▶ [What the task asks]
Each line of the records containing "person" is to be copied out and returned.
═════ Data extracts ═════
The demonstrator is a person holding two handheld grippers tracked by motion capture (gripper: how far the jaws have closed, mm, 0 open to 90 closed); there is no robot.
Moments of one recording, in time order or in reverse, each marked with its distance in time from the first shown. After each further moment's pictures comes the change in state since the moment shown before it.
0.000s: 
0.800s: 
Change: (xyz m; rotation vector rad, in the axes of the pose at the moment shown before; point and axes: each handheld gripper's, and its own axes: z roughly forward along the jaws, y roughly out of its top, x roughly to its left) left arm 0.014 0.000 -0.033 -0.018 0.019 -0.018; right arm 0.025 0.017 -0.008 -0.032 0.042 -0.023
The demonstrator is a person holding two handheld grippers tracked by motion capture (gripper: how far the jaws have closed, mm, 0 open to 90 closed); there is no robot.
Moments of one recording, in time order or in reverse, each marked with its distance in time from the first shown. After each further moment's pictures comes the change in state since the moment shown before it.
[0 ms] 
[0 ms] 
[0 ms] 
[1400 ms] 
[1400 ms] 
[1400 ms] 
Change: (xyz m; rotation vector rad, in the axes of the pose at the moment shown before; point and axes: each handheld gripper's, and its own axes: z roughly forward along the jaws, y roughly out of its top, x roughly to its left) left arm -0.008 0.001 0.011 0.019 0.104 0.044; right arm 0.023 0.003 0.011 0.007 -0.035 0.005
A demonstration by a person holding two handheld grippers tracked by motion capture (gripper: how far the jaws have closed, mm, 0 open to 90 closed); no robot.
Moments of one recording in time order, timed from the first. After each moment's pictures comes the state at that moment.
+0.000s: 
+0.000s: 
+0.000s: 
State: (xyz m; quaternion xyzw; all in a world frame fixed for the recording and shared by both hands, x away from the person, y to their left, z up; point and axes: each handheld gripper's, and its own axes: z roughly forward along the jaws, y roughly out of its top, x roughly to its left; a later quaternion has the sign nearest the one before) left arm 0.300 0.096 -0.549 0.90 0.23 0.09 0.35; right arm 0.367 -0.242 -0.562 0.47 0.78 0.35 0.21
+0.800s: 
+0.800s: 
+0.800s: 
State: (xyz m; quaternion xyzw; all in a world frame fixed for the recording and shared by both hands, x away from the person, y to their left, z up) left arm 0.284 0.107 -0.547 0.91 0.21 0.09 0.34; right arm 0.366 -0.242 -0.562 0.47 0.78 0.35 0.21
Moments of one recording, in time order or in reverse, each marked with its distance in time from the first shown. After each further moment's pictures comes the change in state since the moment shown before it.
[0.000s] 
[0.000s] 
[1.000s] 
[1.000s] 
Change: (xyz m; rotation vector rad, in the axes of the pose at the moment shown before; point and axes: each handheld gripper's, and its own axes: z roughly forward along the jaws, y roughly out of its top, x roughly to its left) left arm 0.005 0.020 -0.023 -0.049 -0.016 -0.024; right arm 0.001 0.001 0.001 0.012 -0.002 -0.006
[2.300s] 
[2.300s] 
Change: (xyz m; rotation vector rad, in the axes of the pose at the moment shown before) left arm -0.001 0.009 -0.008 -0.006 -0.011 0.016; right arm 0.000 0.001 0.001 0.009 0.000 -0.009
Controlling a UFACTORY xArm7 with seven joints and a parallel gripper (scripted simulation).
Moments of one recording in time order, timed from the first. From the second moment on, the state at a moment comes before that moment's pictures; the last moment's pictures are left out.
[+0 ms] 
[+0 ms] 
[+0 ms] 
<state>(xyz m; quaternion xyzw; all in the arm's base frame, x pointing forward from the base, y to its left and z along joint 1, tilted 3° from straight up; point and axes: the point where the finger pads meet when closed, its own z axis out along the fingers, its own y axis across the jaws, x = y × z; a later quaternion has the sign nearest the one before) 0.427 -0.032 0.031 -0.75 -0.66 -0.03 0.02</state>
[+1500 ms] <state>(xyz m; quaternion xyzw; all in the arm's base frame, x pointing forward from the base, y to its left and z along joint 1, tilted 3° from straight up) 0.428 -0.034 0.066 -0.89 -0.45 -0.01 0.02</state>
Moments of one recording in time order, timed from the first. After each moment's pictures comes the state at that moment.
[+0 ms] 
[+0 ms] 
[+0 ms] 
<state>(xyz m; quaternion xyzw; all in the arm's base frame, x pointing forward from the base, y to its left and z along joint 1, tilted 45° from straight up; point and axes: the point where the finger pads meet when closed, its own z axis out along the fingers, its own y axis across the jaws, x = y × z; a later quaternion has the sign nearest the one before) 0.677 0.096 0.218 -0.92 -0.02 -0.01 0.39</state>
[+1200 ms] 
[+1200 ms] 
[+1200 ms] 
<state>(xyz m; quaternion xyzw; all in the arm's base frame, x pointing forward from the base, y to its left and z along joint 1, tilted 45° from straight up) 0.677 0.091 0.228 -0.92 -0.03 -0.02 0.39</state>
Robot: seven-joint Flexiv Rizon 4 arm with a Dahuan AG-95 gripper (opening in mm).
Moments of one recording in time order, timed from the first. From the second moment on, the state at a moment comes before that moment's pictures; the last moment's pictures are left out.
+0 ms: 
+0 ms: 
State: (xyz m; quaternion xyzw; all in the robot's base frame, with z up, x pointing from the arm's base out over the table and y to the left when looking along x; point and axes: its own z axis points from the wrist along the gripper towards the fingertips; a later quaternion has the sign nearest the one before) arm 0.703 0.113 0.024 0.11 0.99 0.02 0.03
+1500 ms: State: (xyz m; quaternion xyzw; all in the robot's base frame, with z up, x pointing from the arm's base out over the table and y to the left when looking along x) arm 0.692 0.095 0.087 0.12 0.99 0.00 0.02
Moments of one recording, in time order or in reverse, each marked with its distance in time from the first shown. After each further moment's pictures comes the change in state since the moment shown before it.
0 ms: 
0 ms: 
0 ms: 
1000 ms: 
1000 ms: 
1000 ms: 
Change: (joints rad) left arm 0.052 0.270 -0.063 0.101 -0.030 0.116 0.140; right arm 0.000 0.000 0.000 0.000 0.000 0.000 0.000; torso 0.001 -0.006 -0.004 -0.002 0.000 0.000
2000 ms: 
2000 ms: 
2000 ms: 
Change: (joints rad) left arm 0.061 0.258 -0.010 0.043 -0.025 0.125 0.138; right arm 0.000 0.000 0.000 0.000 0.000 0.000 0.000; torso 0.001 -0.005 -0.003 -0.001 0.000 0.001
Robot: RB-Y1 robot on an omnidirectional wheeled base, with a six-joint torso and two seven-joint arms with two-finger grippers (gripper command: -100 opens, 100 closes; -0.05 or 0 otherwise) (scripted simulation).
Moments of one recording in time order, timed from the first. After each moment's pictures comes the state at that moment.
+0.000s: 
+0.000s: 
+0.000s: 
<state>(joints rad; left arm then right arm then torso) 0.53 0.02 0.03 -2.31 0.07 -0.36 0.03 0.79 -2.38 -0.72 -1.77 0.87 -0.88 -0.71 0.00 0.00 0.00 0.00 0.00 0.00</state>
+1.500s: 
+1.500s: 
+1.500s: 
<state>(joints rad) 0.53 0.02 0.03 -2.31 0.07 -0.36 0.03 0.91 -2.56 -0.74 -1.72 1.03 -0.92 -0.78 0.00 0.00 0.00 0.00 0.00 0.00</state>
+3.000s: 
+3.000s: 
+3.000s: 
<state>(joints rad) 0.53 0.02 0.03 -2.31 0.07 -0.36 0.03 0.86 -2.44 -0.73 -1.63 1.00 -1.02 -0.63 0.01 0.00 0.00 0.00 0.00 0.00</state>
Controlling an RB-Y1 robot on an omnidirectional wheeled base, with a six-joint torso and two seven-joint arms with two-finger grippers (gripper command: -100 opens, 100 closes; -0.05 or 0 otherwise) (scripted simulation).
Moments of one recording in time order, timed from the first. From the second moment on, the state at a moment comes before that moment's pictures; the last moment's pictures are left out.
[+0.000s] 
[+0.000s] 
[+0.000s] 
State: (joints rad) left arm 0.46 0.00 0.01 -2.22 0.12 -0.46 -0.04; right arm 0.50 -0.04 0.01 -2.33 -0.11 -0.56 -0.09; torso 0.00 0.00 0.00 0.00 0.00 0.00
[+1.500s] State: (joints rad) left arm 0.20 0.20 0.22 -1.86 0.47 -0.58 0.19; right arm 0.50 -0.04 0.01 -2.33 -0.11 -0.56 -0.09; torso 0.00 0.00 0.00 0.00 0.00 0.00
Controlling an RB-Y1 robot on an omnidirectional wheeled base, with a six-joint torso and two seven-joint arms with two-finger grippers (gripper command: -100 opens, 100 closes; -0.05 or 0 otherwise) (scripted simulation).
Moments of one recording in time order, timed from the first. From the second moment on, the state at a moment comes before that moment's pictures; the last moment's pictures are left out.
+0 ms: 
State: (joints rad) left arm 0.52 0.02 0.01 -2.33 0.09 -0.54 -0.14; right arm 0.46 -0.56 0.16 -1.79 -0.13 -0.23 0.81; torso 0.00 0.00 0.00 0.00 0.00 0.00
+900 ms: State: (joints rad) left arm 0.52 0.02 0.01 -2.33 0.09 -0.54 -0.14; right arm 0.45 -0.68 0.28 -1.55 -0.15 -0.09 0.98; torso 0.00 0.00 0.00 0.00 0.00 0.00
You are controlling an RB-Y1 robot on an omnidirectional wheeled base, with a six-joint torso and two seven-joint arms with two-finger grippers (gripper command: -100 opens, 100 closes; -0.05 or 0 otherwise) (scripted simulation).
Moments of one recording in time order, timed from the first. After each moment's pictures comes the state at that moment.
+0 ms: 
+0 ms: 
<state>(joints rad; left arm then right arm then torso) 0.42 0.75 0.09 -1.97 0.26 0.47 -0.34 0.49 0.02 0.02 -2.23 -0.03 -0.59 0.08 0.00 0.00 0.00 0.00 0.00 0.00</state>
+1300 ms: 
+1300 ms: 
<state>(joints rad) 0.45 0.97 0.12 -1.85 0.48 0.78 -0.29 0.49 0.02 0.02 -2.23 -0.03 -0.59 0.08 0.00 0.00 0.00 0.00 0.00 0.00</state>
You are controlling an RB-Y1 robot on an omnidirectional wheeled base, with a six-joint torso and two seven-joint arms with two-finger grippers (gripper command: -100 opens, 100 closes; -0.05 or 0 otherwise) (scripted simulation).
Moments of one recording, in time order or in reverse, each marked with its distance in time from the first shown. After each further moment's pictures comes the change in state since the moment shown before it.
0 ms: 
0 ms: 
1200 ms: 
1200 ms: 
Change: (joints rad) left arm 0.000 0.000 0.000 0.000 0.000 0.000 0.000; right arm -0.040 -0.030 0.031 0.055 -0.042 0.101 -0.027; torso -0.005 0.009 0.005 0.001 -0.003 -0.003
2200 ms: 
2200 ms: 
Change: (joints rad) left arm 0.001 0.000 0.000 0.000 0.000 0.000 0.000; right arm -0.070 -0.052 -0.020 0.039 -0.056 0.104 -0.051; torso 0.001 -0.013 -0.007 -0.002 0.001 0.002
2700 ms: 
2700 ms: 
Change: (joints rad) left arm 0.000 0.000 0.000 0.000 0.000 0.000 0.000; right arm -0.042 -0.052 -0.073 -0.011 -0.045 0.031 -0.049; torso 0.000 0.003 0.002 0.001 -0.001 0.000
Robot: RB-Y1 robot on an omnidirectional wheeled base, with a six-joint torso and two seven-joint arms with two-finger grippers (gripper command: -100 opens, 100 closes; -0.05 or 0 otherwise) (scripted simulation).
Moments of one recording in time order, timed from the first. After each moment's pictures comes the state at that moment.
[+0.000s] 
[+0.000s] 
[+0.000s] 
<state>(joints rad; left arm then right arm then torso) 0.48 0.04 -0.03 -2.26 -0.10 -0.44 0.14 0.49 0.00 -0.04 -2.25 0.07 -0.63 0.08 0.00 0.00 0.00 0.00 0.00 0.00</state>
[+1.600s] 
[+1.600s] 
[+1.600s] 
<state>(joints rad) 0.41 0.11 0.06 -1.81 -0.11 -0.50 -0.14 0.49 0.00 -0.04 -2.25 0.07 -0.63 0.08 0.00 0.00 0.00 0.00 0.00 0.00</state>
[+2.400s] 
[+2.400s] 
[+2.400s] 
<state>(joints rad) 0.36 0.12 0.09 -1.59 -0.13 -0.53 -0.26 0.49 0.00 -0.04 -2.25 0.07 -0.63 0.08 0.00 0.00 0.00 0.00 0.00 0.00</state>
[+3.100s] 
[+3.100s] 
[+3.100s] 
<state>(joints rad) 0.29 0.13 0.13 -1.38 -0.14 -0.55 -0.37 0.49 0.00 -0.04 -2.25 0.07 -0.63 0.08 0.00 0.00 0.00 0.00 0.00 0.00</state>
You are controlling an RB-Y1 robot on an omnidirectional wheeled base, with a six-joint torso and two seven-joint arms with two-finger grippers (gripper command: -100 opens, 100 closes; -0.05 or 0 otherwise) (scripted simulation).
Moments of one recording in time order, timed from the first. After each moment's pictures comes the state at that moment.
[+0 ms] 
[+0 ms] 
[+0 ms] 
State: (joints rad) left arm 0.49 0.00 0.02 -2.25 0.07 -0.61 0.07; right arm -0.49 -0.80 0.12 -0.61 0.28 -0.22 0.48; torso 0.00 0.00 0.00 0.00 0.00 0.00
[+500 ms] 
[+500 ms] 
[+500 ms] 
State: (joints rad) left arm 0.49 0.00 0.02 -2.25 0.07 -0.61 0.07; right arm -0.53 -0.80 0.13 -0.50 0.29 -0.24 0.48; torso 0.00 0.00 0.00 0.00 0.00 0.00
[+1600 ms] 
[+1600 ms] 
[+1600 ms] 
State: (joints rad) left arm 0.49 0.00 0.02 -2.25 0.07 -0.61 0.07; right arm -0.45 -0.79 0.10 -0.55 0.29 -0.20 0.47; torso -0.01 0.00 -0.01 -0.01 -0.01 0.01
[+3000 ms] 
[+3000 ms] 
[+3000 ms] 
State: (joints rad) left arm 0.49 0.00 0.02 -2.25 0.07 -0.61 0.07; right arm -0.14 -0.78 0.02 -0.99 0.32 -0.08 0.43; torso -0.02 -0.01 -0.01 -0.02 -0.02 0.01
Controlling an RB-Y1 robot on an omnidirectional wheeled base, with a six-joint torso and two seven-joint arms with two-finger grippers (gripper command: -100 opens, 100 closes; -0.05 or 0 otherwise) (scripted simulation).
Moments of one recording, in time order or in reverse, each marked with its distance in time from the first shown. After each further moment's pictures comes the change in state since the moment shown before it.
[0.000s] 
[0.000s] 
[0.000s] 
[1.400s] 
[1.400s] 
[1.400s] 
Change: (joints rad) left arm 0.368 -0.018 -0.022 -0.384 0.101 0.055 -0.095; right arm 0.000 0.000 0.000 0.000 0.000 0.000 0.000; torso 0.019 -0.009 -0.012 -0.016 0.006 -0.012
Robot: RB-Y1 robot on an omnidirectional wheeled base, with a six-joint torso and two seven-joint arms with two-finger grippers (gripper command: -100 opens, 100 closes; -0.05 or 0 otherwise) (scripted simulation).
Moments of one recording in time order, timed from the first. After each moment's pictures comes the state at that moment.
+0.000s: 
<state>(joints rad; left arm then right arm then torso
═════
▶ [Response]
The demonstrator is a person holding two handheld grippers tracked by motion capture (gripper: how far the jaws have closed, mm, 0 open to 90 closed); there is no robot.
The demonstrator is a person holding two handheld grippers tracked by motion capture (gripper: how far the jaws have closed, mm, 0 open to 90 closed); there is no robot.
A demonstration by a person holding two handheld grippers tracked by motion capture (gripper: how far the jaws have closed, mm, 0 open to 90 closed); no robot.
State: (xyz m; quaternion xyzw; all in a world frame fixed for the recording and shared by both hands, x away from the person, y to their left, z up; point and axes: each handheld gripper's, and its own axes: z roughly forward along the jaws, y roughly out of its top, x roughly to its left; a later quaternion has the sign nearest the one before) left arm 0.300 0.096 -0.549 0.90 0.23 0.09 0.35; right arm 0.367 -0.242 -0.562 0.47 0.78 0.35 0.21
State: (xyz m; quaternion xyzw; all in a world frame fixed for the recording and shared by both hands, x away from the person, y to their left, z up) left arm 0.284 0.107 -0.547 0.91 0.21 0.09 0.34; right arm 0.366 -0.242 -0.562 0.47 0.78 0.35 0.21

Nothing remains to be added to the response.